What is required:
Your copy starts at the line containing "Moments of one" and ends at the last line below. Copy exactly, without pictures.

Data block:
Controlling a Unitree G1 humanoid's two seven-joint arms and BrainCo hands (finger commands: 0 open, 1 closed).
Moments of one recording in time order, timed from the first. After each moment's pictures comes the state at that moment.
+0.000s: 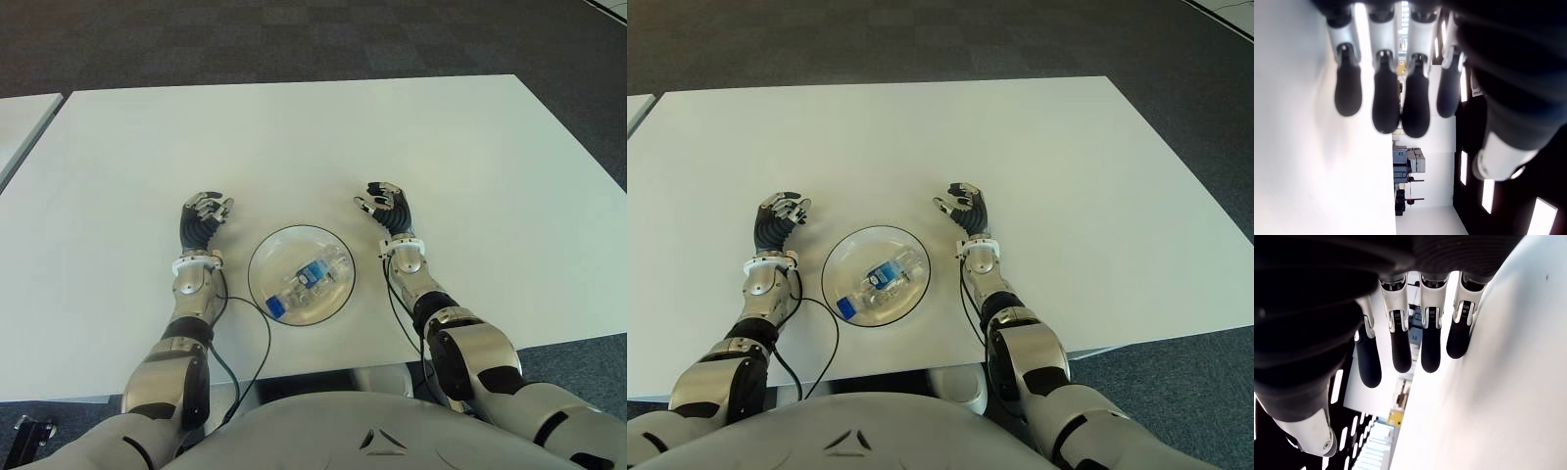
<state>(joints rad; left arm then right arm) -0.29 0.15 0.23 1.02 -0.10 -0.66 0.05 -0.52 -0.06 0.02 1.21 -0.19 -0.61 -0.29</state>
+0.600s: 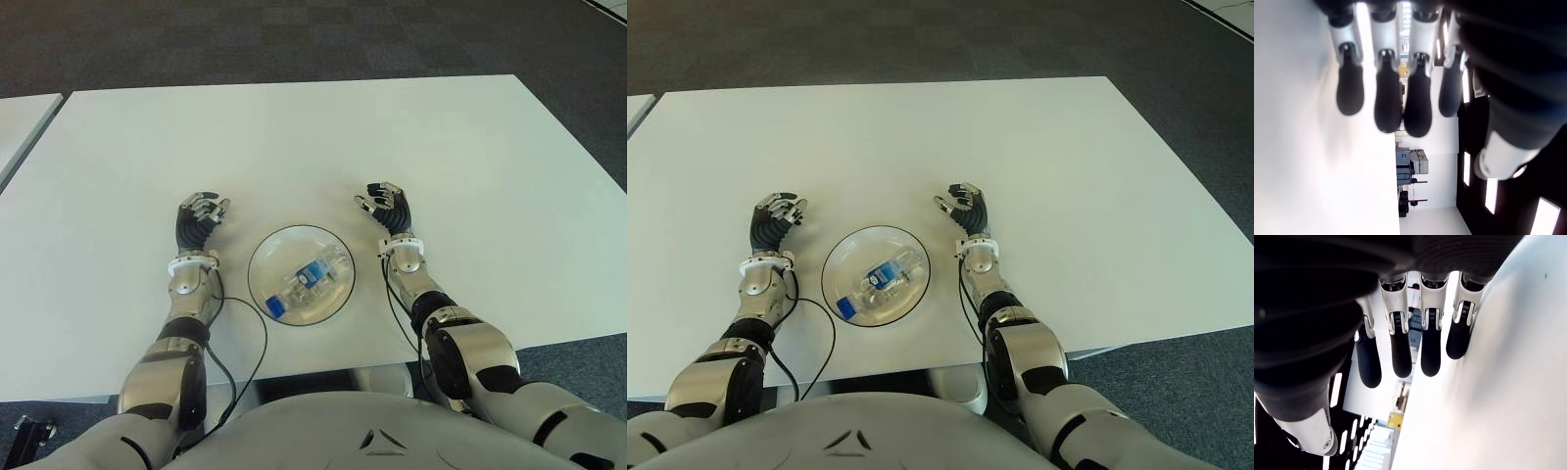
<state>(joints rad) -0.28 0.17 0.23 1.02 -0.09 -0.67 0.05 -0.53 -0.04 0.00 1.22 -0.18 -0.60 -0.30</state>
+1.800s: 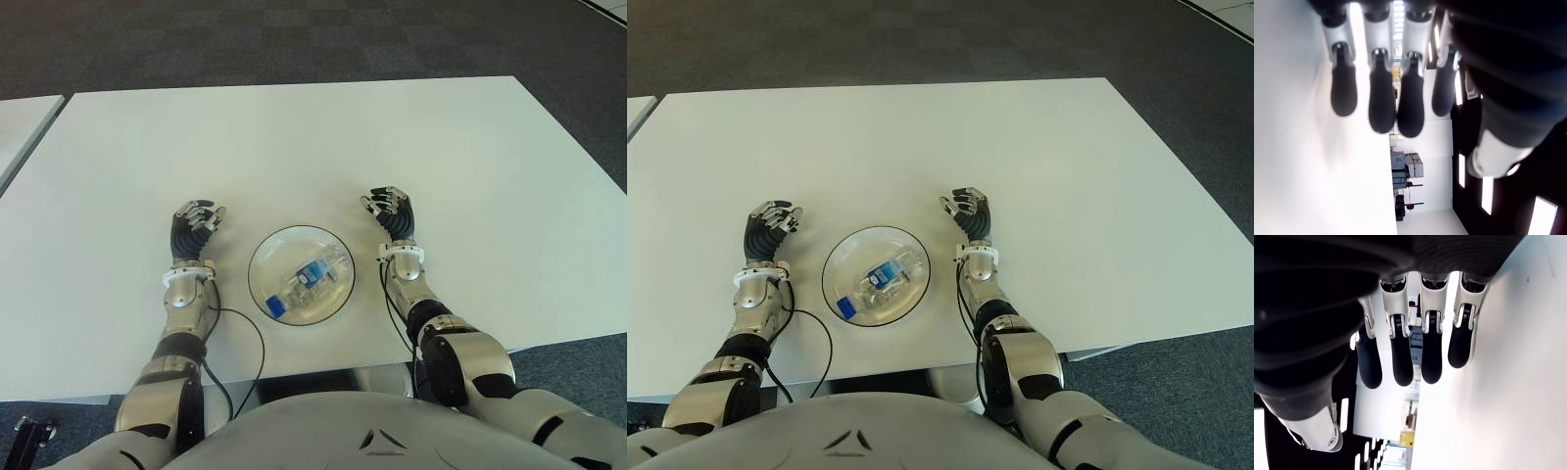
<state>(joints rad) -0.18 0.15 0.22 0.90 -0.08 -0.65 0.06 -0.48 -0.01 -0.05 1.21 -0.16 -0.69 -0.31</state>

Response area:
Moments of one recording in time order, timed from the first. After each moment's pictures comes the state at that moment.
+0.000s: 
<state>(joints rad; left arm then right arm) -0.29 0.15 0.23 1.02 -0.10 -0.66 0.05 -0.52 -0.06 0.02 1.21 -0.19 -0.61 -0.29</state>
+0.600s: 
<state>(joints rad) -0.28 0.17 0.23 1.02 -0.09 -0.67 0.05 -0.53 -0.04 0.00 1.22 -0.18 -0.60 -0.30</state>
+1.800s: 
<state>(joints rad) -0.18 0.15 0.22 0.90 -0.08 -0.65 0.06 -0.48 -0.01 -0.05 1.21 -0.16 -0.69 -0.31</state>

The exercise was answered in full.